Abstract
In almost every area of research, it is necessary to find experts and publications on a topic. However, finding experts and publications is a difficult task not only for computers, but also for humans. For example, searching for experts, a user often enters a topic into a search engine, which then checks which people have published on that topic. A problem arises when a user does not make their query specific enough which can happen intentionally, e.g. when the user is doing a navigational search, or unintentionally, e.g., when the user lacks knowledge. As a result, the quality of the search results may not be very high and the best results may not be found. Current and widely used search engines for bibliographic metadata, such as dblp[2], ResearchGate, Google Scholar or Semantic Scholar allow only keyword-based searches. Kreutz et al.[1] presented SchenQL, a query language for bibliographic metadata that allows users to formulate their queries more easily and precisely than SQL. However, it requires training to understand the language and is not as easy for non-experts to use e.g.
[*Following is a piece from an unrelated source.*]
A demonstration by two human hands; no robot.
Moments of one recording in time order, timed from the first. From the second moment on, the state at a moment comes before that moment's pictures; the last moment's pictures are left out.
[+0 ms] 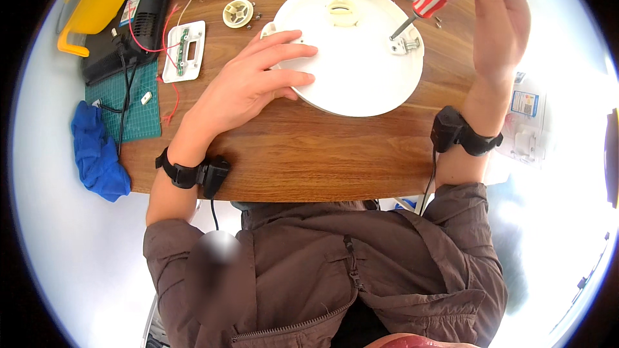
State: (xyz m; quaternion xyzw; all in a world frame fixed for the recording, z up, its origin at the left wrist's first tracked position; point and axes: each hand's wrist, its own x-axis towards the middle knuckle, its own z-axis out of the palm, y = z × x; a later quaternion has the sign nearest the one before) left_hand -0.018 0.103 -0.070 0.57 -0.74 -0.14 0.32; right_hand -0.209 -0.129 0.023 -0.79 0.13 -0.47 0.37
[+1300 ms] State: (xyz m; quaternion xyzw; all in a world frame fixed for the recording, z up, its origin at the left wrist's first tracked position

Google Scholar.
To address the limitations of insufficient attention to the user's search intent and lack of search support, we aim to develop a conversational retrieval system in the domain of bibliographic metadata. This conversational search system assists users in achieving their search intent through a natural language dialog. It should be possible not only to find experts, but also to search for bibliographic metadata with the help of the system without prior knowledge.
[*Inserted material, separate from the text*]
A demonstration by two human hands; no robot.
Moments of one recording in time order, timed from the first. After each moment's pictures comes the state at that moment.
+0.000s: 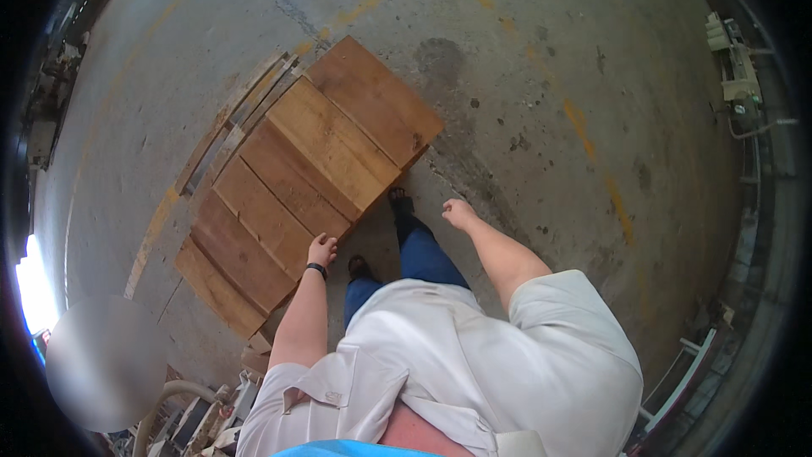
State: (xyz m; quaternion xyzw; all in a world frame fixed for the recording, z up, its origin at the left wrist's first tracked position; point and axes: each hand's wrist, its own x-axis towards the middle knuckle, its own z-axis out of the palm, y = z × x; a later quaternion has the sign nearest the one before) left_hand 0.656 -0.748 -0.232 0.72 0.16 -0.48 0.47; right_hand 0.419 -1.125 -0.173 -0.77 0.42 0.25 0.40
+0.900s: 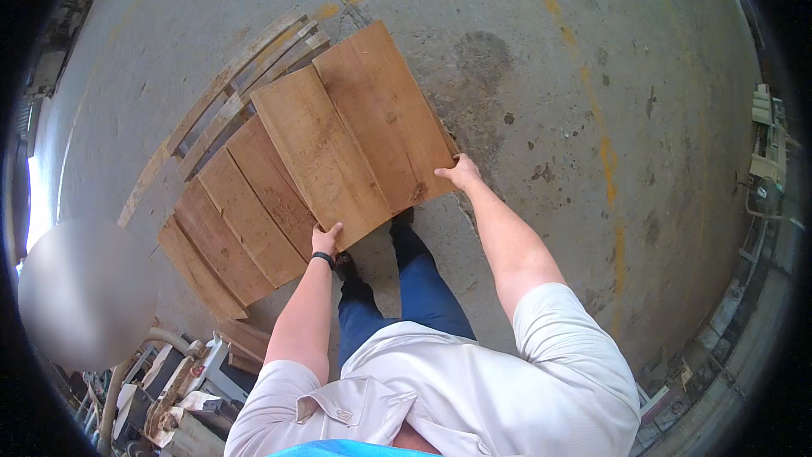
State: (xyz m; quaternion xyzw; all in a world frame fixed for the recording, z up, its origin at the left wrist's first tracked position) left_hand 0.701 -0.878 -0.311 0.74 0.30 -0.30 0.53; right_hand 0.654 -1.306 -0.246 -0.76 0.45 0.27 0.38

In this work, we aim to answer the research question: How beneficial is a conversational information retrieval system for searching bibliographic data? To address the research question, our contribution is threefold. First, we present an architecture for such a conversational information retrieval system for bibliographic metadata. Second, we will implement all the components of this system and evaluate our system by comparing it to existing bibliographic data search engines in terms of effectiveness, efficiency, and user satisfaction. Third, we will create and publish a dataset consisting of user queries that we will use to train our system.
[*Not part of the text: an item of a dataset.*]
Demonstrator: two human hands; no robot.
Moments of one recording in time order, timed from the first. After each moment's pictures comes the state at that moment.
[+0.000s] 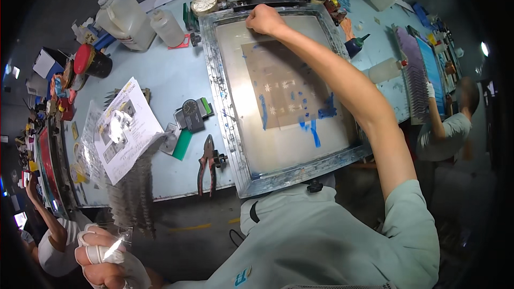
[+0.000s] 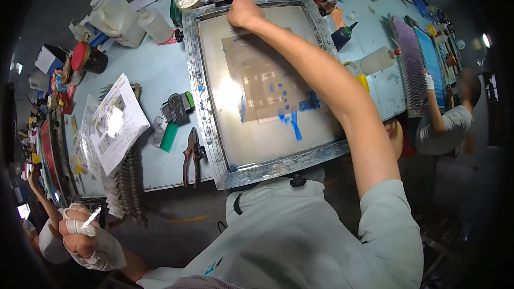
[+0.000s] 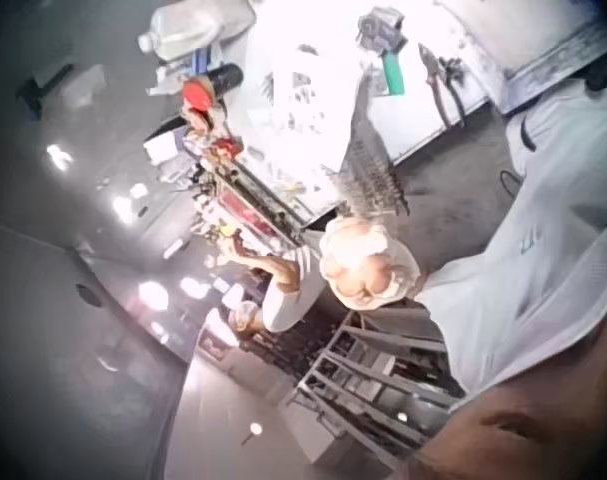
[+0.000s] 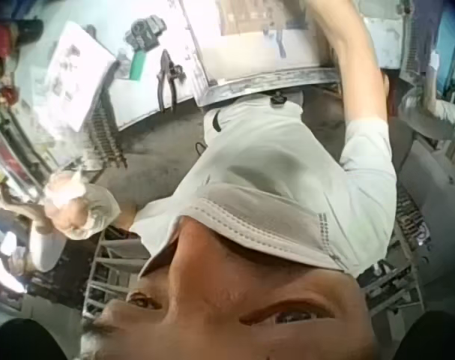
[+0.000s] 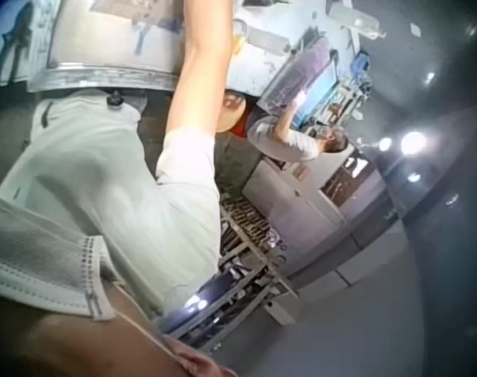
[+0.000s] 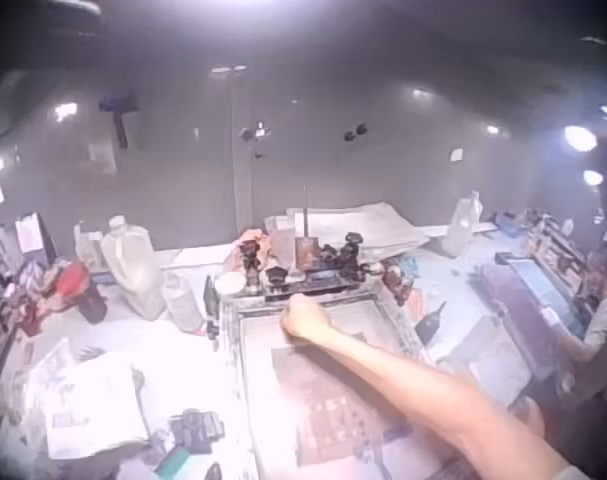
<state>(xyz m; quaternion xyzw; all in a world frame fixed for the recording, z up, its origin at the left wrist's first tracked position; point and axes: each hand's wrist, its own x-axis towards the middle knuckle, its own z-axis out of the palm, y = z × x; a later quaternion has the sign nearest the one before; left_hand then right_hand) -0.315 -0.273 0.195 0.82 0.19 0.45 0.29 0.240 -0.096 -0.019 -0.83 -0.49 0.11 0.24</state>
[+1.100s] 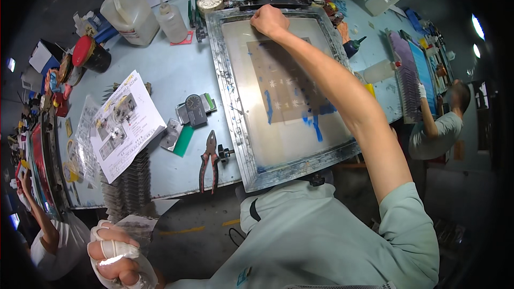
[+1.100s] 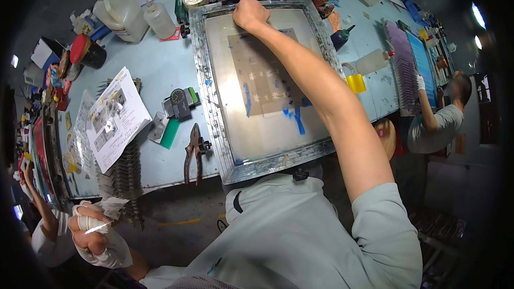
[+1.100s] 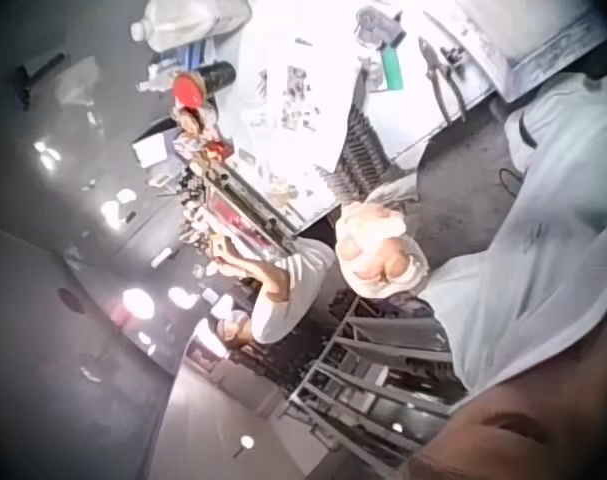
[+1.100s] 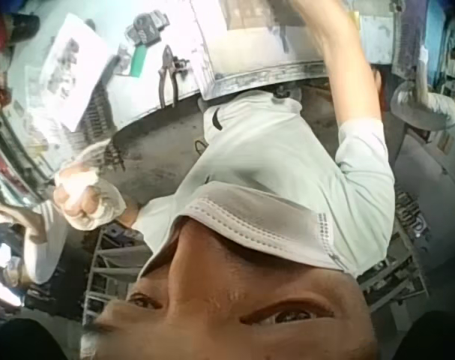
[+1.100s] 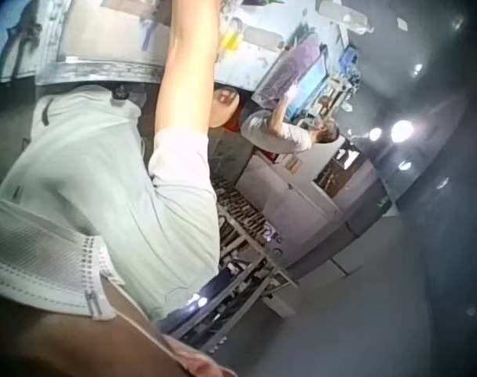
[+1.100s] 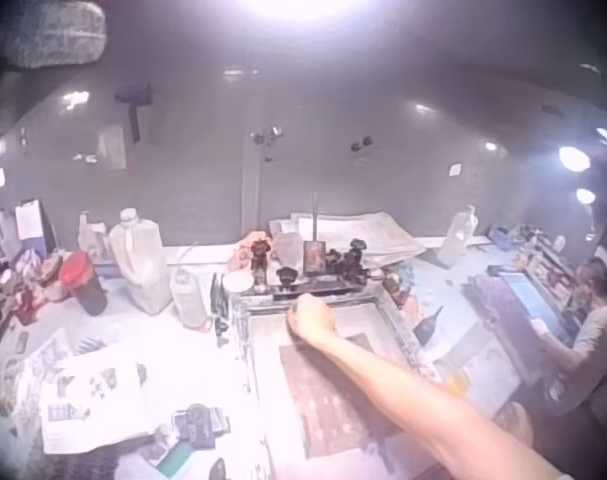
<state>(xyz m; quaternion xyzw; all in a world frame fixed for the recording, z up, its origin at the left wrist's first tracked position) -0.325 -0.278 0.174 0.82 0.16 0.44 0.32 0.214 -0.104 -0.003 -0.89 -0.42 0.06 0.20</state>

The architecture we propose consists of five main components: i) user intent classification, ii) a keyword extractor, iii) a search module, iv) a conversational module and v) the conversation history.
i) The task of user intent classification is to determine the goal the user wants to achieve with their search query. The user intent classification consists of a set of corresponding user intent classifiers, each of which is responsible for one intent. If no classifier can match the user's query to their intent, or multiple classifiers conclude that the query matches their intents, the system asks the user to specify the query accordingly. ii) If the intent is correctly determined, a keyword extractor extracts the actual search term from the query. iii) After the intent and the search term have been determined, the actual search takes place in the search module. The user's query could be reformulated into a SchenQL query (Kreutz et al.[1] and sent to the database. iv) In the conversational module, the results are converted into a natural language response and the user is given suggestions for further queries related to the previous ones. v) The conversation history stores the user's queries and the system's responses, both to consider the entire session when determining intent and to improve the system's components. For example, new question formulations could improve the accuracy of the user intent classifiers as well as reveal what new intents a user of such a conversational search system might have that have not yet been implemented.
In first experiments, we defined four user intents and already evaluated the user intent classification. The four user intents are: (1) searching for persons/authors/experts on a topic, (2) searching for publications by author name, (3) searching for publications on a topic and (4) searching for similar topics of a topic. Our classifiers achieved an accuracy of 0.998 in correctly determining user intent.
In the future, we not only want to evaluate the individual components of a conversational information retrieval system for bibliographic data, but also want to work out the advantages and disadvantages of the conversational information retrieval system for bibliographic data, in comparison to already existing systems that do not support the user in their search process via natural language conversations.